OpenMP has a long and successful history in parallel programming for CPUs. Since the introduction of accelerator offloading it has evolved into a promising candidate for all intra-node parallel computing needs. While this addition broke with the shared memory assumption OpenMP was initially developed with, efforts to employ OpenMP beyond shared-memory domains are practically non-existent.
In this work we show that the OpenMP accelerator offloading model is sufficient to seamlessly and efficiently utilize more than a single compute node, and its connected accelerators. Without source code or compiler modifications we run an OpenMP offload capable program on a remote CPU, or remote accelerator (e.g., GPU), as if it was a local one. For applications that support multi-device offloading, any combination of local and remote CPUs and accelerators can be utilized simultaneously, fully transparent to the user. Our low-overhead implementation of Remote OpenMP Offloading is integrated into the LLVM/OpenMP compiler infrastructure and publicly available (in parts) with LLVM 12 and later. LLVM-based (vendor) compilers are expected to be compatible out-of-the-box as well.

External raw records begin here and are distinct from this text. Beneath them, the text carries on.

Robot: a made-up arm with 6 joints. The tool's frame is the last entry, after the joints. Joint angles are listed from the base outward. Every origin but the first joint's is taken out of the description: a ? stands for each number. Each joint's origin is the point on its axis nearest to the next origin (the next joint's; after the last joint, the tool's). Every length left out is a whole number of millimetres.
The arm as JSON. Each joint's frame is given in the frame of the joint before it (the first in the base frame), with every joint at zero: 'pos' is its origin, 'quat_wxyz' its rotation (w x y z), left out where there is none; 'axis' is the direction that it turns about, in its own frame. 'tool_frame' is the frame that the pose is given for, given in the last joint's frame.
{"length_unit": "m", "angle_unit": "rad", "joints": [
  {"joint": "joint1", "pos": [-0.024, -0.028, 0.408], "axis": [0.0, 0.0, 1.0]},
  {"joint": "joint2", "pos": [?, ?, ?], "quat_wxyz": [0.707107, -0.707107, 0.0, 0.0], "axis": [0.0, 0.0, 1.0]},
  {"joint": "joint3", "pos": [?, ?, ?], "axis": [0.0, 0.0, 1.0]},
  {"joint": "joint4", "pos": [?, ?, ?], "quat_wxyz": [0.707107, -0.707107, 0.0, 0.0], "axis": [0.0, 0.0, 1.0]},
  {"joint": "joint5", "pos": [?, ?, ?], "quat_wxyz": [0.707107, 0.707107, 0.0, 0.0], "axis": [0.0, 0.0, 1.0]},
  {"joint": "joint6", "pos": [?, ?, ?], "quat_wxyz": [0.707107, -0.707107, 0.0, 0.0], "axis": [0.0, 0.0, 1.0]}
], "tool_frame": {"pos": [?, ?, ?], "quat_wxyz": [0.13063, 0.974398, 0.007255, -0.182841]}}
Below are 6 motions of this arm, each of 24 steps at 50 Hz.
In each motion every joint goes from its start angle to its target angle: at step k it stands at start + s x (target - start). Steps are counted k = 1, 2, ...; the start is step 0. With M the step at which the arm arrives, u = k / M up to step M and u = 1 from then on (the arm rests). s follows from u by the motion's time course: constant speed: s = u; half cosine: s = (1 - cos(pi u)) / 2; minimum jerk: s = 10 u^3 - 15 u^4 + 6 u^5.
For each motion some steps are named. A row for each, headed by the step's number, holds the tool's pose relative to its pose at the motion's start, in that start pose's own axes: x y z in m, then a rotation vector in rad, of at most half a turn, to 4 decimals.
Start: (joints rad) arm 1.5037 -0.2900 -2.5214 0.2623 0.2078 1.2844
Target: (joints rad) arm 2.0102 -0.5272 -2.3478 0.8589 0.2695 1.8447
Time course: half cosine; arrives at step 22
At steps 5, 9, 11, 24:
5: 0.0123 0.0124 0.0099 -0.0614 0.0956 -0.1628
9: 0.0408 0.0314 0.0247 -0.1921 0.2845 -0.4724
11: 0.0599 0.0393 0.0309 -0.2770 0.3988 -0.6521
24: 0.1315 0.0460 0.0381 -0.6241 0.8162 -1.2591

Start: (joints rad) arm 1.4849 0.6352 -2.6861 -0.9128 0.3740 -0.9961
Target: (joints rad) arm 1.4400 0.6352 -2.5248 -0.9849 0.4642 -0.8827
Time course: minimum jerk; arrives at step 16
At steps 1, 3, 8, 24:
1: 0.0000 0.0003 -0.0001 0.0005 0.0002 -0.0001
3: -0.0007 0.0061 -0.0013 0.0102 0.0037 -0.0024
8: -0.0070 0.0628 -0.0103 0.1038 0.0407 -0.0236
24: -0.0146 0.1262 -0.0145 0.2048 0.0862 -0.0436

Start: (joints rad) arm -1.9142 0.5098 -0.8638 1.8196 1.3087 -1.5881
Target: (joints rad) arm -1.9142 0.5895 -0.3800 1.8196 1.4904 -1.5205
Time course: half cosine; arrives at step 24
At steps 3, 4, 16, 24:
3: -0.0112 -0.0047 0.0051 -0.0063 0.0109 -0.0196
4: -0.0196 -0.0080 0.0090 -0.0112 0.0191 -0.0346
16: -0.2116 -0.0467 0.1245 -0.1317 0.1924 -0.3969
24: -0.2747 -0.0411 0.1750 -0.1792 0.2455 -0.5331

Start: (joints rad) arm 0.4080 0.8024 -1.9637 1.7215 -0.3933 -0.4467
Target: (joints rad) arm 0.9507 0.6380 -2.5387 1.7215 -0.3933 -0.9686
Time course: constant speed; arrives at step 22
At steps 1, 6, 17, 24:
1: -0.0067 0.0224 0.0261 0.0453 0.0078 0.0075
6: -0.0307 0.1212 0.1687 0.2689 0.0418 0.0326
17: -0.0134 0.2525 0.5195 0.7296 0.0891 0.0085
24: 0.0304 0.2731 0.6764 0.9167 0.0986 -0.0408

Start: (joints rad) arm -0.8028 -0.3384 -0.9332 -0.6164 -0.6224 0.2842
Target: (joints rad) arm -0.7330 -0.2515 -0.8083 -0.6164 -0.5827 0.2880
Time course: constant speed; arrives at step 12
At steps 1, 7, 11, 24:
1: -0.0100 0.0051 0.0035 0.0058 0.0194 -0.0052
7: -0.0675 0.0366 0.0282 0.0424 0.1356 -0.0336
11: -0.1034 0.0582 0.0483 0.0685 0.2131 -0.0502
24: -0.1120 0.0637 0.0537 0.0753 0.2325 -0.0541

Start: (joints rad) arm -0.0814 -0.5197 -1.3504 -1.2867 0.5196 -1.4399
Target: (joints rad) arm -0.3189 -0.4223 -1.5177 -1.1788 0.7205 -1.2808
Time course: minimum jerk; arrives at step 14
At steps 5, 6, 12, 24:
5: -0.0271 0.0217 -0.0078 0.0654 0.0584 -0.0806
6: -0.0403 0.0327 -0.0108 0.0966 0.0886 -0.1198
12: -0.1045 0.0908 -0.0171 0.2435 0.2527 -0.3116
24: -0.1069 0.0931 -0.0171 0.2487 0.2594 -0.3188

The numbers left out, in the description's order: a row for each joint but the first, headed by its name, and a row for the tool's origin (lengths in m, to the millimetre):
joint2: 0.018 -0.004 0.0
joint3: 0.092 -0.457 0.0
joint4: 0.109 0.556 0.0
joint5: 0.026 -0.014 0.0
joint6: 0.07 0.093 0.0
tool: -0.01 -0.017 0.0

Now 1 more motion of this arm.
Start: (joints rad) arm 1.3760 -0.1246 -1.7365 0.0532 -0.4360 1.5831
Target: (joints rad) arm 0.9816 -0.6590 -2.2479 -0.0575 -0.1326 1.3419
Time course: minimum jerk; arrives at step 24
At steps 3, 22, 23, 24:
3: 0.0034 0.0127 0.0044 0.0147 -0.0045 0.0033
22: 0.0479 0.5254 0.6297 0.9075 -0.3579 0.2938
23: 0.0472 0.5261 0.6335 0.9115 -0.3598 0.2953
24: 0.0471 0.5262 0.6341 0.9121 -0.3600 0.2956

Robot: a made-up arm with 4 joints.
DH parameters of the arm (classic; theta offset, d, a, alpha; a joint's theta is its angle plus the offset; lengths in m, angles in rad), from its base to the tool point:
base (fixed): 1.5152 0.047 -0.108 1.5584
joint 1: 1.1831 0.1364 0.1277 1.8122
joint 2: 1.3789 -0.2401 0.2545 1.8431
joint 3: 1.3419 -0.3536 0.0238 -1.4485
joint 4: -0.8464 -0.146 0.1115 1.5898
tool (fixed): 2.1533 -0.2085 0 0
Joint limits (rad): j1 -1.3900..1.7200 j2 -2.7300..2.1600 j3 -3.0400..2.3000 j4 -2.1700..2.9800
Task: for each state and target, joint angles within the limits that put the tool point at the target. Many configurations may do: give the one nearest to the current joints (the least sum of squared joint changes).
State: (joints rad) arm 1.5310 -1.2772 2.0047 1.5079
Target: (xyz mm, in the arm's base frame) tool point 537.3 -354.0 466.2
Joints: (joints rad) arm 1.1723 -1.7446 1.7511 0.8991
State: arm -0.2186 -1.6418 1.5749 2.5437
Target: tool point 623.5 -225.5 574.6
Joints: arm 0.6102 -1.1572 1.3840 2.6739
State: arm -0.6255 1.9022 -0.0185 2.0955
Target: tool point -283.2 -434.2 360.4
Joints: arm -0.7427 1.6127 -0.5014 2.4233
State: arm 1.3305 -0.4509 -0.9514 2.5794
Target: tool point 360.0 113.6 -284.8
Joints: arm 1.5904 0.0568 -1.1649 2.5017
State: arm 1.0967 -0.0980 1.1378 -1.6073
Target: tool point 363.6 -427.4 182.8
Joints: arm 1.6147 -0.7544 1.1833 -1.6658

To evaluate our work we provide detailed studies on micro benchmarks, as well as scaling results for two HPC proxy applications. We show perfect scaling across dozens of GPUs in multiple hosts with effectiveness that is directly proportional to the ratio of computation versus memory transfer time. Our work outlines the capabilities and limits of OpenMP 5.1 to efficiently utilize a distributed heterogeneous system without source, compiler, or language modifications, as opposed to other solutions such as MPI.